What pleasure to educate this simple mind to the contemplation of beauty, to initiate this pure soul to my enthusiasms and hopes, to give life, in short, to this statue! The fact is she had the air of a statue, with her great serious calm eyes, her regular Greek profile, her features, which although rather too marked and severe, were softened by the rose-tinted bloom of youth and the shadow of the waving hair. Added to all this was a faint provincial accent that was my especial joy, an accent to which with closed eyes, I listened as a recollection of happy childhood, the echo of a tranquil life in some far away, utterly unknown nook. And to think that now, this accent has become unbearable to me! But in those days, I had faith. I loved, I was happy, and disposed to be still more so. Full of ardour for my work, I had as soon as I was married begun a new poem, and in the evening I read to her the verses of the day. I wished to make her enter completely into my existence. The first time or two, she said to me: “Very pretty,” and I was grateful to her for this childish approbation, hoping that in time she would comprehend better what was the very breath of my life.

Poor creature! How I must have bored her! After having read her my verses, I explained them to her, seeking in her beautiful astonished eyes the hoped-for gleam of light, ever fancying I should surprise it.

I obliged her to give me her opinion and I passed over all that was foolish to retain only what a chance inspiration might contain of good. I so longed to make of her my true help mate, the real artist’s wife! But no! She could not understand. In vain did I read to her the great poets, choosing the strongest, the tenderest,–the golden rhymes of the love poems fell upon her ear as coldly and tediously as a hailstorm. Once I remember, we were reading la Nuit d’Octobre; she interrupted me, to ask for something more serious! I tried then to explain to her that there is nothing in the world more serious than poetry, which is the very essence of life, floating above it like a glory of light, in the % vibrations of which words and thoughts are elevated and transfigured. Oh! what a disdainful smile passed over her pretty mouth and what condescension in her glance! As though a child or a madman had spoken to her.

What have I not thus wasted of strength and useless eloquence! Nothing was of any use. I stumbled perpetually against what she called good sense, reason, that eternal excuse of dried up hearts and narrow minds. And it was not only poetry that bored her. Before our marriage, I had believed her to be a musician. She seemed to understand the pieces she played, aided by the underlinings of her teacher. Scarcely was she married when she closed her piano, and gave up her music.
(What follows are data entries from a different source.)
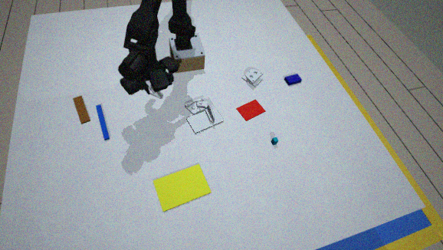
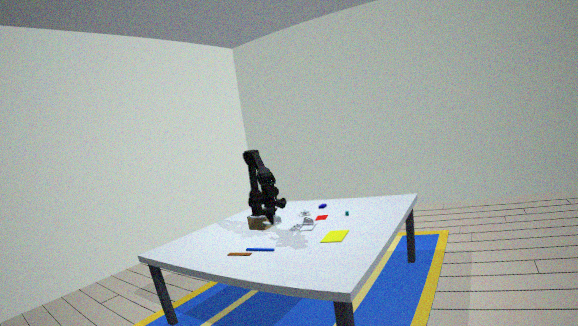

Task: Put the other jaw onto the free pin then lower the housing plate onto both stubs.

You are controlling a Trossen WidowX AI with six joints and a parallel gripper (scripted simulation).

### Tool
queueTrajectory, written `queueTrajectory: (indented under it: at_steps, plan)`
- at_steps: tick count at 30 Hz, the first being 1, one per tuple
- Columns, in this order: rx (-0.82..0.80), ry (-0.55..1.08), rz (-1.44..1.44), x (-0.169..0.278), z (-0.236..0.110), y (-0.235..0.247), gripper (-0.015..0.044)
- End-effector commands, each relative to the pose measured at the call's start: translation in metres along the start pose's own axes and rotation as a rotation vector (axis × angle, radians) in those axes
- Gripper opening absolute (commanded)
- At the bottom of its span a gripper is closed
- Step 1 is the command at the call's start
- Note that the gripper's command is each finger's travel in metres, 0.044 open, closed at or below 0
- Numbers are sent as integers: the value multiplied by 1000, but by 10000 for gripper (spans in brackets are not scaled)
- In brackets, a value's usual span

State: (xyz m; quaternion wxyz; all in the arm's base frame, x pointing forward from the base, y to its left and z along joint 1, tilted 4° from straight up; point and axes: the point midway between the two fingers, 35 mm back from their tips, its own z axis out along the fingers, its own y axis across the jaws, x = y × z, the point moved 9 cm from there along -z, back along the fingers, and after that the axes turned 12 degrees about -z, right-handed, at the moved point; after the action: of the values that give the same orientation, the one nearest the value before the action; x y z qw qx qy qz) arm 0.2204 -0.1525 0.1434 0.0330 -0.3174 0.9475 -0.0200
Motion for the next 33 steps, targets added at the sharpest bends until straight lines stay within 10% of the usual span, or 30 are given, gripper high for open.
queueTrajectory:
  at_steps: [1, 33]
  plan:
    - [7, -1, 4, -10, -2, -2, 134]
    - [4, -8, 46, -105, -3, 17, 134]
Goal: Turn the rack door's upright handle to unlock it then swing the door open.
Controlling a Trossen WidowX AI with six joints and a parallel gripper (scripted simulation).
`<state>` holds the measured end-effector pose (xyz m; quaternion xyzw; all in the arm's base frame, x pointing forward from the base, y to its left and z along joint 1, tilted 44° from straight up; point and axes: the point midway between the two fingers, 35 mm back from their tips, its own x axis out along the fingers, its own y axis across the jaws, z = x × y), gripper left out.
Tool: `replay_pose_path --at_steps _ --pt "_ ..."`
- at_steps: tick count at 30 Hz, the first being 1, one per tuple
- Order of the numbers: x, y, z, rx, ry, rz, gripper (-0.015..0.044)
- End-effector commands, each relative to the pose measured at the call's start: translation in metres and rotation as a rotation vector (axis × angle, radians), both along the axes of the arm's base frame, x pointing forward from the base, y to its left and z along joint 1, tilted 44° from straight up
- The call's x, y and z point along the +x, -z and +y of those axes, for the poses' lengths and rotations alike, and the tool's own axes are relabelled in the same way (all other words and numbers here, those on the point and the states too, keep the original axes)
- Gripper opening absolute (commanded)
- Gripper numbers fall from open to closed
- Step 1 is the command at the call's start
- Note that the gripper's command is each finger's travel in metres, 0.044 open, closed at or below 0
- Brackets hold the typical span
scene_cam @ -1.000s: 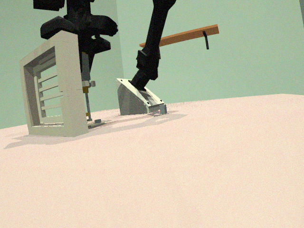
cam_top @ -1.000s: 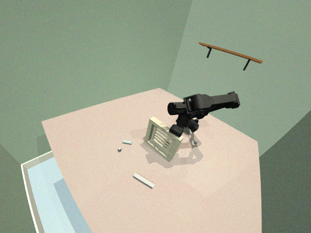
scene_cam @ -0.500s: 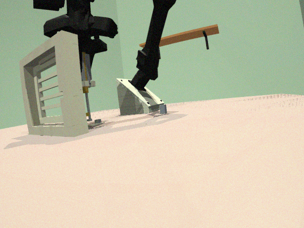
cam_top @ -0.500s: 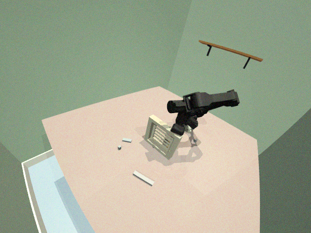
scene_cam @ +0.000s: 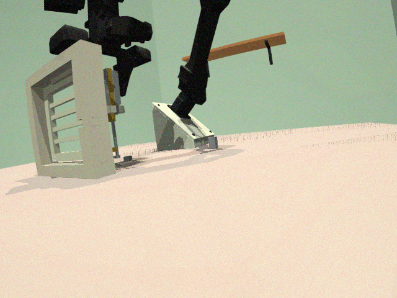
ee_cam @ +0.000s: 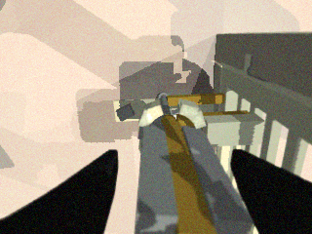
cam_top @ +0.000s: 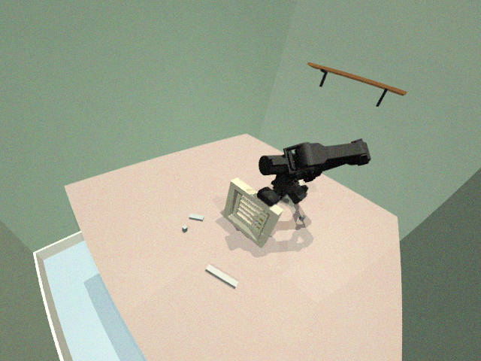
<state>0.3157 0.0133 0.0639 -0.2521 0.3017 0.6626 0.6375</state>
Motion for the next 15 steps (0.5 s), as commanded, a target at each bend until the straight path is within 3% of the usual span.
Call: replay_pose_path --at_steps 1,15 --pt "0.0005 -0.0001 0.0001 -0.010 0.119 0.112 0.0285" --pt "0.0005 -0.0002 0.0001 -0.051 0.617 0.592 0.0285"
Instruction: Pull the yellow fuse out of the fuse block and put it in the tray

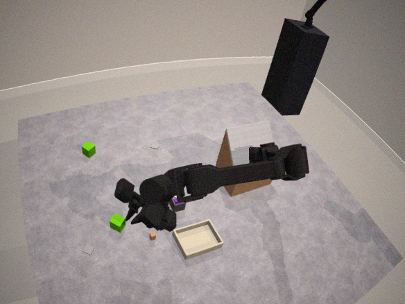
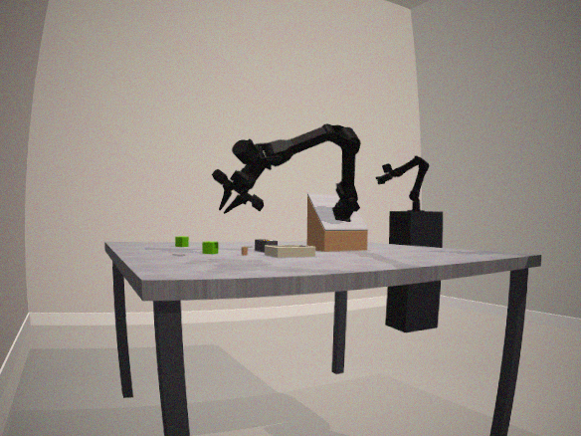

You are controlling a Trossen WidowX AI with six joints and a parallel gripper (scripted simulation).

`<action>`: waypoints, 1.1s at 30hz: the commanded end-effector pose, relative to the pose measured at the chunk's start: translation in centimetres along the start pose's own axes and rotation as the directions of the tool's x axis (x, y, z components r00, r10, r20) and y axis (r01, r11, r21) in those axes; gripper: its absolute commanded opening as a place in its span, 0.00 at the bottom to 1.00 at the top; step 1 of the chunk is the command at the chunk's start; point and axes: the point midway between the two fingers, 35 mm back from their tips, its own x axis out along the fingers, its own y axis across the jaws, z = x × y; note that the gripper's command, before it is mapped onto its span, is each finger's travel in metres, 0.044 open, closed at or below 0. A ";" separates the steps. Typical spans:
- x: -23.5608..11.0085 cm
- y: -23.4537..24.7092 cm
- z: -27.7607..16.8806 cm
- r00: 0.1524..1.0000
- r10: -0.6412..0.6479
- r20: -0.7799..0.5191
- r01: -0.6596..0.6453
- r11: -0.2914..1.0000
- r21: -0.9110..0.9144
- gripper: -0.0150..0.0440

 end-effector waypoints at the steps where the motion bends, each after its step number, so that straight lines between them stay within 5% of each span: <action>1: 0.1 1.4 -6.7 0.986 0.117 -0.117 -0.092 0.975 0.203 0.38; 7: -0.9 3.6 -12.8 0.946 0.256 -0.201 -0.143 0.882 0.449 0.38; 15: -5.3 9.9 -21.3 0.808 0.552 -0.205 -0.077 0.444 0.893 0.38; 33: -4.6 10.4 -21.5 0.805 0.558 -0.203 -0.073 0.432 0.899 0.38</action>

Can there be anything more melancholy than this abandonment by the young wife of all that had pleased in the young girl? The reply given, the part ended, the actress quits her costume. It was all done with a view to marriage; a surface of petty accomplishments, of pretty smiles, and fleeting elegance. With her the change was instantaneous. At first I hoped that the taste I could not give her, an artistic intelligence and love of the beautiful, would come to her in spite of herself, through the medium of this wonderful Paris, with its unconscious refining influence on eyes and mind. But what can be done with a woman who does not know how to open a book, to look at a picture, who is always bored and refuses to see anything? I soon understood that I must resign myself to have by my side nothing but a housewife, active and economical, indeed very economical. According to Proudhon, a woman, nothing more. I could have shaped my course accordingly; so many artists are in the same plight! But this modest role was not enough for her.